Directions for this task:
In the material below, how many lines contain the word "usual"? The reply must be that number alone.

_ _ _ _ _ _ _

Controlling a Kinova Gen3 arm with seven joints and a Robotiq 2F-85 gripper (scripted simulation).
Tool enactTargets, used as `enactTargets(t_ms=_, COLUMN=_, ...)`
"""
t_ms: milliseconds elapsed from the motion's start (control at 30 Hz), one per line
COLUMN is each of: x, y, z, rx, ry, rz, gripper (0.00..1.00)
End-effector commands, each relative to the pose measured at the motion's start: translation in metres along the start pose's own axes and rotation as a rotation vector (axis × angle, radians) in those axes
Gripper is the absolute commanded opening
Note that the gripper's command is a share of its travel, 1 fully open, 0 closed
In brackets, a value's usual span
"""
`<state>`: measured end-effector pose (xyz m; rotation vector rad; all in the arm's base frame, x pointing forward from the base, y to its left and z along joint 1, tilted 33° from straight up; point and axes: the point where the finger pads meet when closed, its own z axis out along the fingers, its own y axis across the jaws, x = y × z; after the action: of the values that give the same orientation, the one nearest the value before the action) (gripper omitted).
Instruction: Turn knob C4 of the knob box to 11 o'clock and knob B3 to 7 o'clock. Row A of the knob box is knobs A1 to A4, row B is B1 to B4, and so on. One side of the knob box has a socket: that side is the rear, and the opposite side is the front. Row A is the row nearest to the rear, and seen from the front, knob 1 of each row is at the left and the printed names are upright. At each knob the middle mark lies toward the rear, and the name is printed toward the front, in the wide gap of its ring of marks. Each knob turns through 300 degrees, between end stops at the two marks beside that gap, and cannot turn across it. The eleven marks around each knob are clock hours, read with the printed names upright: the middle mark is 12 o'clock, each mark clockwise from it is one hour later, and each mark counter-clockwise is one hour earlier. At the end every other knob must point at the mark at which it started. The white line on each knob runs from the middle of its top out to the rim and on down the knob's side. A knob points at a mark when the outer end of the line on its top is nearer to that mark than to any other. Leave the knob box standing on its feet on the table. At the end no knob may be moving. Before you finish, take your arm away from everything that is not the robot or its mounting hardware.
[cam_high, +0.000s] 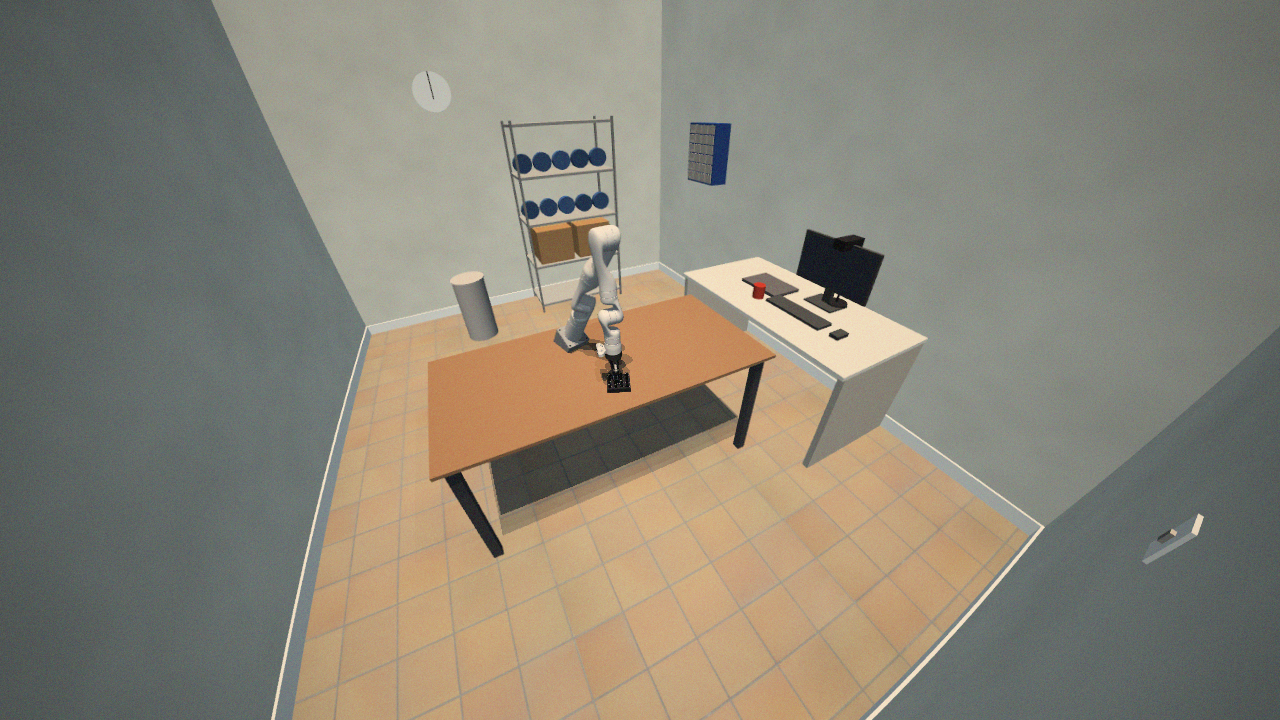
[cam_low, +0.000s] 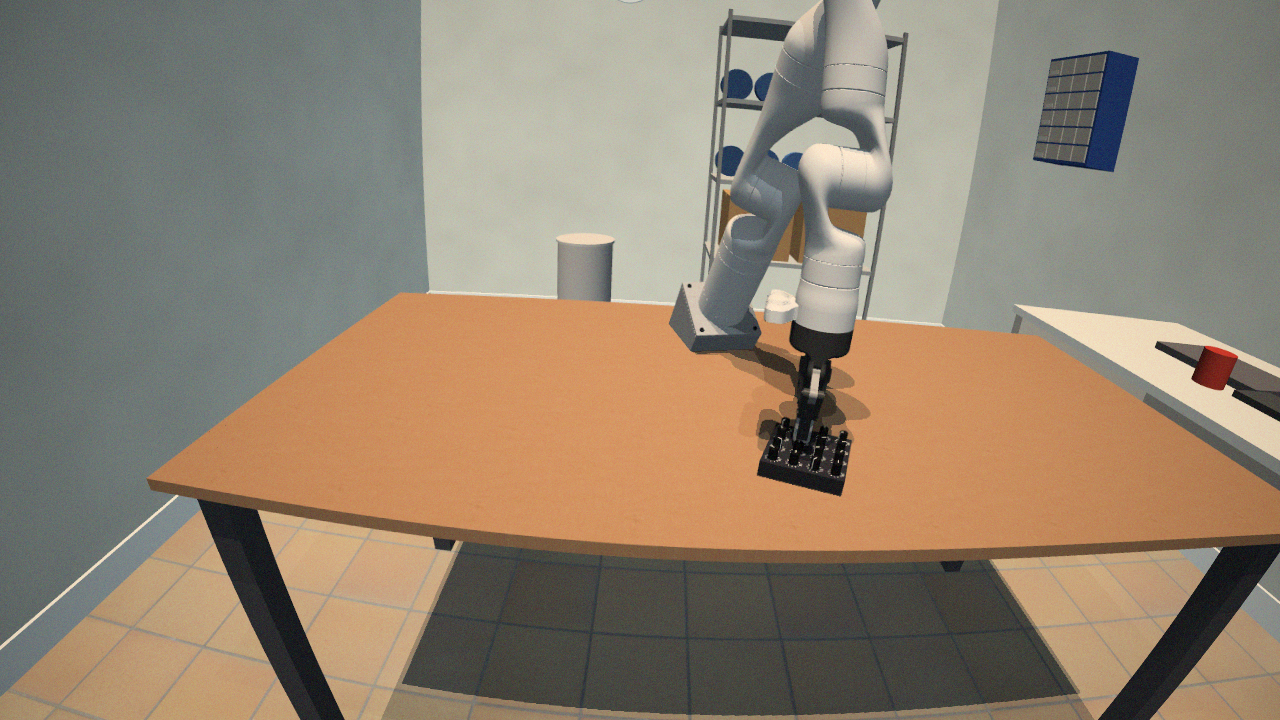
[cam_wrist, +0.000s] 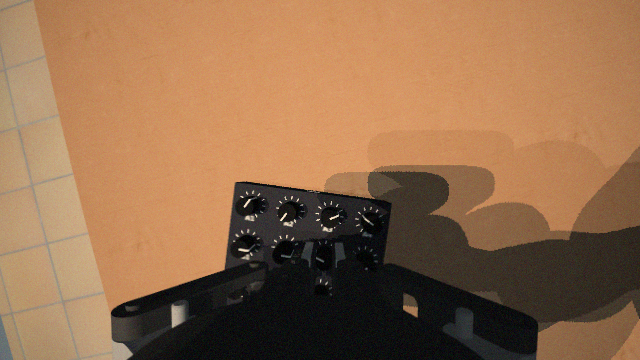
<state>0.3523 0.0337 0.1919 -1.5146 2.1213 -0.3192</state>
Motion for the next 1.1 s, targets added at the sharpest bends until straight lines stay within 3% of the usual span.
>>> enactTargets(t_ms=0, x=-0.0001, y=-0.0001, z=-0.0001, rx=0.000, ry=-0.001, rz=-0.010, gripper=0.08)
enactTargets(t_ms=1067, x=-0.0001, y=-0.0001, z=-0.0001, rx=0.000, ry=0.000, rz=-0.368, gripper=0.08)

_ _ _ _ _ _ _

Answer to the exercise:
2